Which lines of the data contain the string "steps"? Copy every one.

Records from a collection:
• • • • • • •

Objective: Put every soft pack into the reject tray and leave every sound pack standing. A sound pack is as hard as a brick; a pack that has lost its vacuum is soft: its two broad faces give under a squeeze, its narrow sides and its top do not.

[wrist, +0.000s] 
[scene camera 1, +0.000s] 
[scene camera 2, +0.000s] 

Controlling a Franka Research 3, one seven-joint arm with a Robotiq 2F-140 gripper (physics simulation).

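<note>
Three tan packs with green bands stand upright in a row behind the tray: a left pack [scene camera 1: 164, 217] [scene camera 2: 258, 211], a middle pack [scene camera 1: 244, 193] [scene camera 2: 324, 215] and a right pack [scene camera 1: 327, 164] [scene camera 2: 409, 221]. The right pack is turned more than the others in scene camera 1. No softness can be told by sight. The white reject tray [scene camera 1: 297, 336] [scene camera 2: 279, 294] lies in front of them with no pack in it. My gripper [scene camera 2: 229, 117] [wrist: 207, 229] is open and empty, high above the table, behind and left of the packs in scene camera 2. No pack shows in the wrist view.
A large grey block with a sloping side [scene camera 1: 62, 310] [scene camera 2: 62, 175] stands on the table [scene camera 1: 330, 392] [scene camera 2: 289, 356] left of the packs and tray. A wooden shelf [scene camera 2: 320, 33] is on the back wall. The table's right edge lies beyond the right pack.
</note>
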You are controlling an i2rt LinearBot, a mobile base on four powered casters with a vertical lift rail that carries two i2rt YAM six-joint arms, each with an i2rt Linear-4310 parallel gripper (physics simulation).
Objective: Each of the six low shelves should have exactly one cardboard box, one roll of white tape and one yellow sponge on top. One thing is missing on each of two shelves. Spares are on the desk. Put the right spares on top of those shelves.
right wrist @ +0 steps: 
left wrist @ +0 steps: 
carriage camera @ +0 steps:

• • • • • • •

* [Output of the task]
right wrist @ +0 steps: 
left wrist @ +0 steps: 
carriage camera @ +0 steps:

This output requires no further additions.